Division of Neurology, Children's Hospital of Philadelphia, Philadelphia, PA; Department of Biomedical and Health Informatics (DBHi), Children's Hospital of Philadelphia, Philadelphia, PA; The Epilepsy NeuroGenetics Initiative (ENGIN), Children's Hospital of Philadelphia, Philadelphia, PA; University of Pennsylvania, Center for Neuroengineering and Therapeutics, Philadelphia, PA.

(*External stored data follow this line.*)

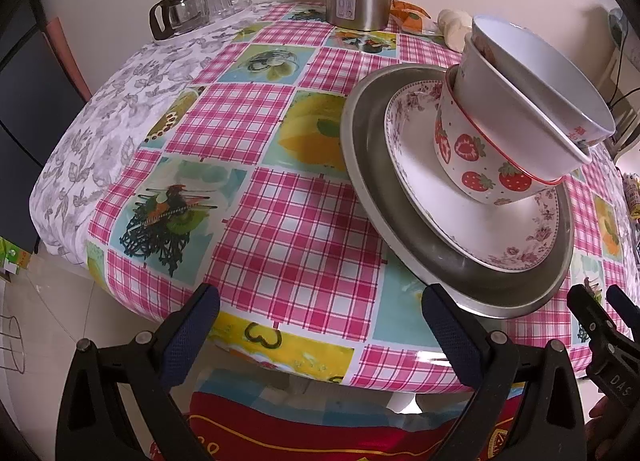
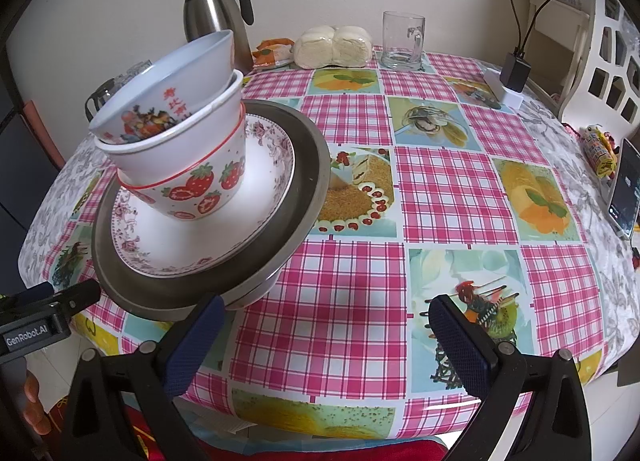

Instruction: Organize plates and bowls

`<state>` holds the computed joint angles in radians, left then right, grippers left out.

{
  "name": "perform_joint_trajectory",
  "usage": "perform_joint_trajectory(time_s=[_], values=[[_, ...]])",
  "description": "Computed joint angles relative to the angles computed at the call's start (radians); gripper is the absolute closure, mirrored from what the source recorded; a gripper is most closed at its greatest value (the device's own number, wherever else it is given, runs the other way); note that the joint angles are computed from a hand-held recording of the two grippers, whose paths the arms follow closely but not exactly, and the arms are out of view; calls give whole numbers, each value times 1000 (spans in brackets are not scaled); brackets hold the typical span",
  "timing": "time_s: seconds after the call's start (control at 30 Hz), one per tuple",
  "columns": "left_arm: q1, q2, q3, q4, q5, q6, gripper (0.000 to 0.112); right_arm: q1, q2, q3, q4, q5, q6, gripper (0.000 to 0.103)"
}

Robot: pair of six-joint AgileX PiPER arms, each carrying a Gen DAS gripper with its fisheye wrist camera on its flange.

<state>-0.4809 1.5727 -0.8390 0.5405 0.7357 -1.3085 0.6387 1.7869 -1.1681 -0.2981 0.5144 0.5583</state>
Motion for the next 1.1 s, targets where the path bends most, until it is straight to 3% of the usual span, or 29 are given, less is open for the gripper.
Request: perform_joint_trajectory(time_s=[1.1], values=[[4,-2,3,-1,-3,-5,11,2,4,-3,1,3,-1,0]])
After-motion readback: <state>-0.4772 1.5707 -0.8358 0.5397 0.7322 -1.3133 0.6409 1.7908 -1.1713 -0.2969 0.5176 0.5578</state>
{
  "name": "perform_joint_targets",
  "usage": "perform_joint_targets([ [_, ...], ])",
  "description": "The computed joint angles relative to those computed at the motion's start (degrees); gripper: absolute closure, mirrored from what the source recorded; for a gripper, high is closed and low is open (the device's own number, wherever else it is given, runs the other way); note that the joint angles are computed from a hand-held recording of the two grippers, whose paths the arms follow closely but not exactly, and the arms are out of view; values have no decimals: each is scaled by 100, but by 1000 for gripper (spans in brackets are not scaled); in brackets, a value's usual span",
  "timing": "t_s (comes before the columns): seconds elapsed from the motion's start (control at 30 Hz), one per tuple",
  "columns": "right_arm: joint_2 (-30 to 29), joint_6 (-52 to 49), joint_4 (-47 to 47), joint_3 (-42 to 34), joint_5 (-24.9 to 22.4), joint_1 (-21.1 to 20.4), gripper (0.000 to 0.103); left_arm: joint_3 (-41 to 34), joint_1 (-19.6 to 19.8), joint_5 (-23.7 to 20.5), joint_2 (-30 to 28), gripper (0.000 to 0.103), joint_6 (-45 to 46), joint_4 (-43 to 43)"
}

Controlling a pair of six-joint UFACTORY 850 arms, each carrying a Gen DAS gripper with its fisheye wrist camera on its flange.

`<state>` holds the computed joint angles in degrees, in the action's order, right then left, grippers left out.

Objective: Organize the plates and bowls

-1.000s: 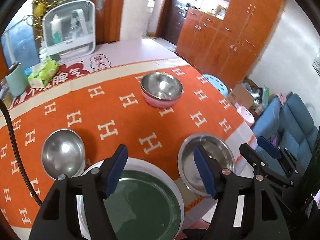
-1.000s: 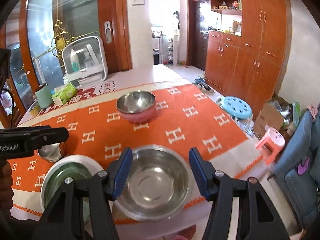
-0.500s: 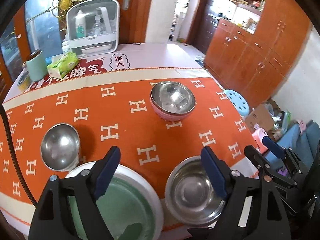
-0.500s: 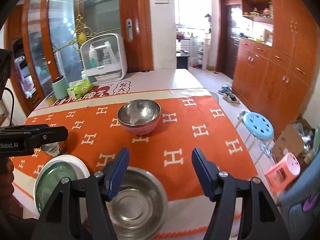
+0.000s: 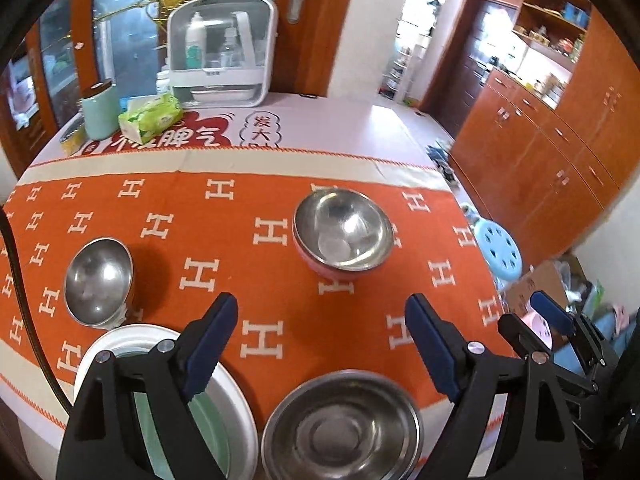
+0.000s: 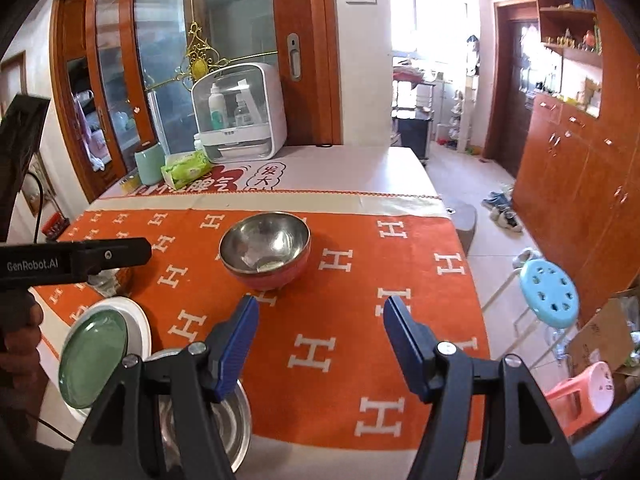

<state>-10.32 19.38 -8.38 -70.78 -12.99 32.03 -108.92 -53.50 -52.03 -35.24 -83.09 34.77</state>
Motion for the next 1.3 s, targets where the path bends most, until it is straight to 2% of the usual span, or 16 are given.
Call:
perform_joint_targets([
  [0.13, -248, -1906, 1729, -247, 73, -219, 38, -415, 30, -322, -276, 18, -165, 86],
  [0.23, -488, -2104, 1794, -508, 43, -282, 38, -720, 68, -558, -489, 18, -318, 103],
  [0.27, -577, -2464, 2109, -599, 38, -314, 38, -776, 90, -566, -535, 18, -406, 89],
  [0.5, -1116, -5608, 4901, -1045, -70, -477, 38, -1202, 242, -803, -922, 18, -730, -59],
  [0.63, -1421, -6629, 5894, -1276, -382, -521, 38, -1248, 338, -683, -1061, 18, -955, -188],
  [0.73, -1611, -7223, 6447, -1398, -498, -524, 38, -1134, 456, -358, -1099, 18, -1119, -401],
  [0.83, -1812, -7566, 6765, -1530, -639, -517, 38, -1086, 550, -122, -1171, 18, -1162, -578],
  [1.17, -2366, -7443, 6700, -1979, -1147, -515, 38, -1218, 800, 156, -1487, 19, -808, -1176],
  [1.23, -2426, -7405, 6647, -2029, -1219, -520, 42, -1245, 828, 172, -1540, 24, -764, -1274],
  [1.3, -2491, -7294, 6570, -2089, -1254, -527, 46, -1261, 853, 208, -1587, 24, -673, -1415],
])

Division of Neurology, Children's Hospital of Philadelphia, Philadelphia, PA; Department of Biomedical and Health Informatics (DBHi), Children's Hospital of Philadelphia, Philadelphia, PA; The Epilepsy NeuroGenetics Initiative (ENGIN), Children's Hospital of Philadelphia, Philadelphia, PA.
Genet Med. 2024 Nov;26(11):101211. doi: 10.1016/j.gim.2024.101211. Epub 2024 Jul 14.
An early genetic diagnosis can guide the time-sensitive treatment of individuals with genetic epilepsies. However, most genetic diagnoses occur long after disease onset. We aimed to identify early clinical features suggestive of genetic diagnoses in individuals with epilepsy through large-scale analysis of full-text electronic medical records.
We extracted 89 million time-stamped standardized clinical annotations using Natural Language Processing from 4,572,783 clinical notes from 32,112 individuals with childhood epilepsy, including 1925 individuals with known or presumed genetic epilepsies. We applied these features to train random forest models to predict SCN1A-related disorders and any genetic diagnosis.
We identified 47,774 age-dependent associations of clinical features with genetic etiologies a median of 3.6 years before molecular diagnosis. Across all 710 genetic etiologies identified in our cohort, neurodevelopmental differences between 6 to 9 months increased the likelihood of a later molecular diagnosis 5-fold (P < .0001, 95% CI = 3.55-7.42). A later diagnosis of SCN1A-related disorders (area under the curve [AUC] = 0.91) or an overall positive genetic diagnosis (AUC = 0.82) could be reliably predicted using random forest models.
Clinical features predictive of genetic epilepsies precede molecular diagnoses by up to several years in conditions with known precision treatments. An earlier diagnosis facilitated by automated electronic medical records analysis has the potential for earlier targeted therapeutic strategies in the genetic epilepsies.
早期的基因诊断可以指导有遗传性癫痫的患者进行及时的治疗。然而,大多数基因诊断都是在疾病发作后很久才做出的。我们旨在通过对 32112 名患有儿童癫痫的个体的 4572783 份临床记录进行大规模的全文电子病历自然语言处理分析,来确定遗传性癫痫患者中提示基因诊断的早期临床特征。
我们使用自然语言处理从 32112 名患有儿童癫痫的个体的 4572783 份临床记录中提取了 8900 万条带有时间戳的标准化临床注释,其中包括 1925 名已知或疑似遗传性癫痫患者。我们将这些特征应用于随机森林模型,以预测 SCN1A 相关疾病和任何基因诊断。
我们确定了 47774 个年龄相关的临床特征与遗传病因的关联,这些关联平均在分子诊断前 3.6 年出现。在我们的队列中确定的 710 种遗传病因中,6 至 9 个月的神经发育差异使随后的分子诊断的可能性增加了 5 倍(P <.0001,95%置信区间为 3.55-7.42)。使用随机森林模型可以可靠地预测 SCN1A 相关疾病(曲线下面积[AUC]为 0.91)或整体阳性基因诊断(AUC 为 0.82)的诊断。
在具有明确精准治疗方案的情况下,预测遗传性癫痫的临床特征可在分子诊断前提前数年出现。通过自动化电子病历分析实现更早的诊断,有可能在遗传性癫痫中更早地采用靶向治疗策略。